Ein Monat - ein Buch/Lieblingsbücher

Februar 2002: Karla Schneider – Die abenteuerliche Geschichte der Filomena Findeisen

Dieses Buch aus der orangefarbenen Reihe des Beltz und Gelberg-Verlages habe ich seinerzeit geliebt und weiß heute leider nicht mehr jedes Detail, doch gedenke ich der Protagonistin voll zärtlichster Erinnerung wie einer alten Freundin. Allein der Name klingt schon toll: „Filomena Findeisen“, auch Filo genannt. Das Mädchen wächst bei ihrem Onkel und ihrer Tante auf und erlebt die Wirrnisse des Napoleonischen Befreiungskriegs 1813. Ein zusätzlicher interessanter Punkt für mich war, dass Filo in Dresden lebt, also quasi in meinem Heimatgebiet. Die Darstellung des „alten“ Dresden, das durch die Bombardierung 1945 endgültig zerstört wurde, ist sehr anschaulich und gelungen.

Quelle: buchfreund.de

Grob gesagt erzählt die Autorin von der ungewöhnlichen Freundschaft zwischen zwei Mädchen (die auch auf dem Buchtitel abgebildet sind): Filomena, die in ganz normalen, biederen, wenn auch etwas ärmlichen Verhältnissen aufwächst, und Pruna, die zu einer Schaustellerfamilie gehört und schon optisch durch ihre dunklere Haut und wilden schwarzen Locken auffällt. Sie kommt mit ihrer Familie – „Zigeuner“, wie man sie damals nannte – in die Stadt und Filo ist von Prunas Fähigkeiten als Kunstreiterin und von ihrem ungebundenen Leben total fasziniert. Es ist so ganz anders als ihr Alltag bei Onkel Leberecht, der in einer Armenschule unterrichtet, und der etwas strengen Tante Male. Mit 13 Jahren muss sich Filo bereits um den Haushalt und um das kleine Gustchen kümmern, ihre Bildung ist abgeschlossen und der Ernst des Lebens wartet. Gleichzeitig sind französische Truppen erst vor, später in der Stadt und die Bewohner haben mit Einquartierungen und Plünderungen zu kämpfen. In dieser Situation beschließt das Mädchen Hals über Kopf, sich Prunas Familie anzuschließen und von zu Hause wegzulaufen. Sie zieht mit ihr durch Sachsen, wird dabei immer wieder mit den schrecklichen Folgen des Krieges konfrontiert und trifft auf feindliche Soldaten, sodass sogar ihr Leben in Gefahr gerät. Am Ende kehrt sie aber wohlbehalten in die Stadt zurück, die nach der Schlacht von Dresden einem einzigen großen Lazarett gleicht. Dort findet Filo auch ihren Cousin Veit, der sich den Lützower Jägern angeschlossen hat und in den sich Pruna verliebt. Außerdem gibt es eine merkwürdige Episode, in der die Kinder dem Schriftsteller E. T. A. Hoffmann begegnen, der in dieser Zeit als Kapellmeister in Dresden angestellt war und dort „Die Elixiere des Teufels“ sowie „Der goldene Topf“ schrieb.

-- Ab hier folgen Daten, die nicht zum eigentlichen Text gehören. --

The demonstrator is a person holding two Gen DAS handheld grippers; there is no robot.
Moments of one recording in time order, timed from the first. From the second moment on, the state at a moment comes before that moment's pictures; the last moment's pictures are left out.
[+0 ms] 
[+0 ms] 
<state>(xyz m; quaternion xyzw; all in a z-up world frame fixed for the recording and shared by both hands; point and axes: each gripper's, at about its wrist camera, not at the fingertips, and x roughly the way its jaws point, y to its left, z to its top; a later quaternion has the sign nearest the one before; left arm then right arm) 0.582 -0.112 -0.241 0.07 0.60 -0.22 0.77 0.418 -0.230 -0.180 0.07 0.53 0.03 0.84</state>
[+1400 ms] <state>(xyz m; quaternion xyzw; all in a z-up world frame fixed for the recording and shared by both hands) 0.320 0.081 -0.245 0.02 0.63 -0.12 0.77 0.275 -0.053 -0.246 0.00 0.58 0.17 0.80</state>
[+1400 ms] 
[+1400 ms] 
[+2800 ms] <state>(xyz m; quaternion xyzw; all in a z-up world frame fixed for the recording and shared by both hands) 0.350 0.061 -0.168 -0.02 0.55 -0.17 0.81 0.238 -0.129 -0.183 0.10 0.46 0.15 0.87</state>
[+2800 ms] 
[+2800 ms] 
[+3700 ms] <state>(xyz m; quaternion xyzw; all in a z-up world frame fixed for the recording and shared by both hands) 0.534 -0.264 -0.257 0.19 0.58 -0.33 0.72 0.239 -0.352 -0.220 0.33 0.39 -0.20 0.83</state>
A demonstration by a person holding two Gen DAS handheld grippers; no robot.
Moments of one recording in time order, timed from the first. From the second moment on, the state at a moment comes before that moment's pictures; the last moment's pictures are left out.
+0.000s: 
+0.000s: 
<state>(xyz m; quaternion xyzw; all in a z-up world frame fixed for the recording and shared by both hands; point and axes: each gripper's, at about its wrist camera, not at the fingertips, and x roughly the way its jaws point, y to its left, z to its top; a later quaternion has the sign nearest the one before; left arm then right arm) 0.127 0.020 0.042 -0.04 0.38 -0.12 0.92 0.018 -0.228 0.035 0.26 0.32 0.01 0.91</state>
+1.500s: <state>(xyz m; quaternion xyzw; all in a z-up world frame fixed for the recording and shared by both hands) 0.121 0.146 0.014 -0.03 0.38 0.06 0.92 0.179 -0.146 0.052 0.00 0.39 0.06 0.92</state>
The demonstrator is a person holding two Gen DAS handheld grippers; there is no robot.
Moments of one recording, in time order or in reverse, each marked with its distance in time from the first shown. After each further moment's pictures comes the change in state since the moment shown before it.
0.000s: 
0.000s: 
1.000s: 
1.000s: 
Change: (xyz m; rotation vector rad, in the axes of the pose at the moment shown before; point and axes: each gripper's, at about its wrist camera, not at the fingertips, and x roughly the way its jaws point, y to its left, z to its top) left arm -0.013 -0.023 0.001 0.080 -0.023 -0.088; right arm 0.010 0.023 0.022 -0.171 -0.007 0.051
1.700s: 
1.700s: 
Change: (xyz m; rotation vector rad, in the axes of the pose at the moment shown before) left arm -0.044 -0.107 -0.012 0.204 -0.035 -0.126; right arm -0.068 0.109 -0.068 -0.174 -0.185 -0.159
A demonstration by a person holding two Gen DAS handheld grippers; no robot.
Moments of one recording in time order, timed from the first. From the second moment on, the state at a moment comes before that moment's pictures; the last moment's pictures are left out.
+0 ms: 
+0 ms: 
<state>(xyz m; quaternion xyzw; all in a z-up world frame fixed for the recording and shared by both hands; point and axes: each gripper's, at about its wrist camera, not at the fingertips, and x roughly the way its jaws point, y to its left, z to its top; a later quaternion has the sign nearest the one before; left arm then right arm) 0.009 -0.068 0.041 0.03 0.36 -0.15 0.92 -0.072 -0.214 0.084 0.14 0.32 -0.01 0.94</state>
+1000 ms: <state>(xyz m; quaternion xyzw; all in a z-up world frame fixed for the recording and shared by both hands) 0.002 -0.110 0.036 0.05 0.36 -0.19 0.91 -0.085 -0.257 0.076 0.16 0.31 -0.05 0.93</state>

Es ist wirklich ein ungemein spannendes und gut geschriebenes Buch und ich war gerade in Filos Alter, sodass ich mich gut in sie hineinversetzen konnte. Außerdem war dies ein Kapitel der sächsischen Geschichte, von dem ich damals noch sehr wenig wusste, also auch sehr informativ. Dazu kommt ein gewisser altmodischer Touch, sei es in der Kleidung der Figuren oder in bestimmten Begriffen, die uns heute kaum noch bekannt sind – dafür gibt es glücklicherweise ein Register am Ende des Buches. Mich hat die Geschichte damals völlig in ihren Bann gezogen und ich würde behaupten, dass es eines der besten Jugendbücher war, das ich in dieser Zeit (zwischen 10 und 14) gelesen habe. Für seine Qualität spricht auch, dass es bereits 1992 erstmalig erschien und 2008 erneut aufgelegt wurde. Die Autorin ist eine gebürtige Dresdnerin und hat noch etliche andere Kinder- und Jugendbücher verfasst, eines davon habe ich noch gelesen: „Wenn man Märri Schimmel heißt“ erzählt von dem ganz normalen Teenagerwahnsinn von heute mit erster Liebe und anderen Katastrophen – kann ich ebenso wärmstens empfehlen. Aber Filo wird wohl immer in meinem Herzen bleiben und ich werde es eines Tages bestimmt für meine Nachkommenschaft aufstöbern, damit sie mal sehen, was Mama in ihrer Jugend so gelesen hat.